Unveiling the Unconventional: Regimes of Art, Literature, and Representation in 21st Century Left-Wing Literary Theory

Emanuel LUPAȘCU
Unveiling the Unconventional: Regimes of Art, Literature, and Representation in 21st Century Left-Wing Literary Theory
Instituția: 
Babeș-Bolyai University, Cluj-Napoca
Email autor: 
emanuel.lupascu@ubbcluj.ro
Abstract: 

In this article, I examine Timothy Bewes’s book, Free Indirect: The Novel in a Postfictional Age, published in 2022 by Columbia University Press. My critical examination will consist of three stages: a contextualizing stage, which involves analysing the macro-ideological context in which Bewes’s book is situated (i.e., the status of literary criticism and theory nowadays); a synthetic exposition of the book’s main arguments, along with a critical analysis that highlights problematic concepts in Bewes's methodology and arguments.
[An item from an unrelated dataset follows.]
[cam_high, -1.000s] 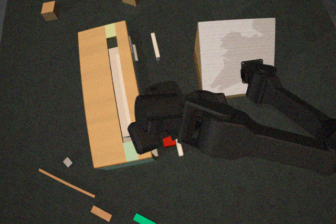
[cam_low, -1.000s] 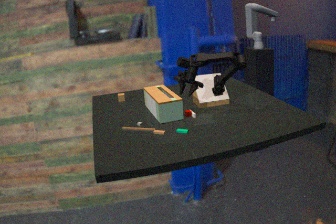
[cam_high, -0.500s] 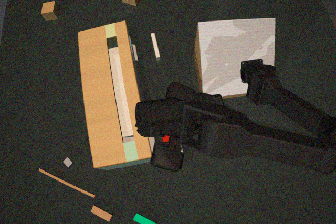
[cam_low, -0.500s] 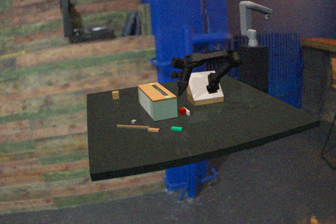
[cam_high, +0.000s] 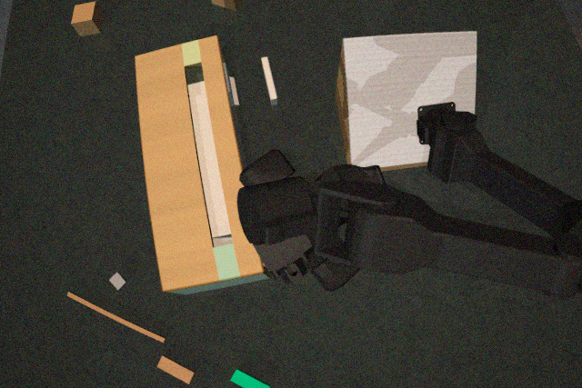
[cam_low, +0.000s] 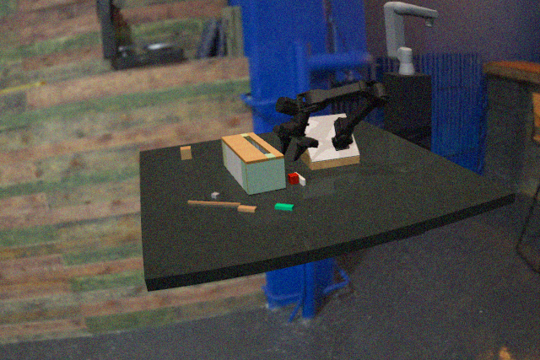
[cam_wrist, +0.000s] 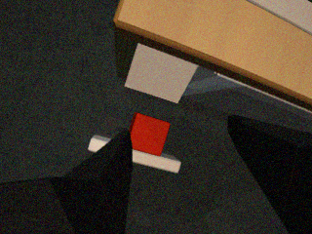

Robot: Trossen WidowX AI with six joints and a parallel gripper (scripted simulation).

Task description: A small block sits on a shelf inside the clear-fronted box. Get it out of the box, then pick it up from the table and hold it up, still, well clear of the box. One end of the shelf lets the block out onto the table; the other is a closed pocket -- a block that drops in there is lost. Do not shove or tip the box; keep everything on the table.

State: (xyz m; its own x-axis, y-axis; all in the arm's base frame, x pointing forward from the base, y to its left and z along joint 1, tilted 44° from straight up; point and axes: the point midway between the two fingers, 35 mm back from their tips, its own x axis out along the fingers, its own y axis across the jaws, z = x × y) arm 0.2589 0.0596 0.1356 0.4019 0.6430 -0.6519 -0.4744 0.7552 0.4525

In the first part of the article, I will revise the genealogy of aesthetic regimes, as referred to by Jacques Rancière. These regimes are defined as the relationship between subject, world, language, and text, and I will  delve into how this relationship operates in the 21st century. In the second part of the paper, I will tackle Bewes’s primary (hypo)theses concerning the free indirect structure of the novel in a postfictional age. The key concept here is “instantiation,” which refers to the intrinsic structure of the novel. I aim to connect this concept with the notion of the “narrative unconscious” and explore the idea of authorial responsibility. Additionally, I will draw on Moretti’s delimitation of the modern epic and the novel, as well as Mark Fisher’s concept of “capitalist realism,” to analyse the relationship between the contemporary novel and the (post)ideology of  neoliberalism. Lastly, in the final part of my analytical approach, I will offer a critique of Bewes’s “totalizing” theory from a world literature perspective. Specifically, I will focus on the unequal dynamics of literatures within the capitalist world-system.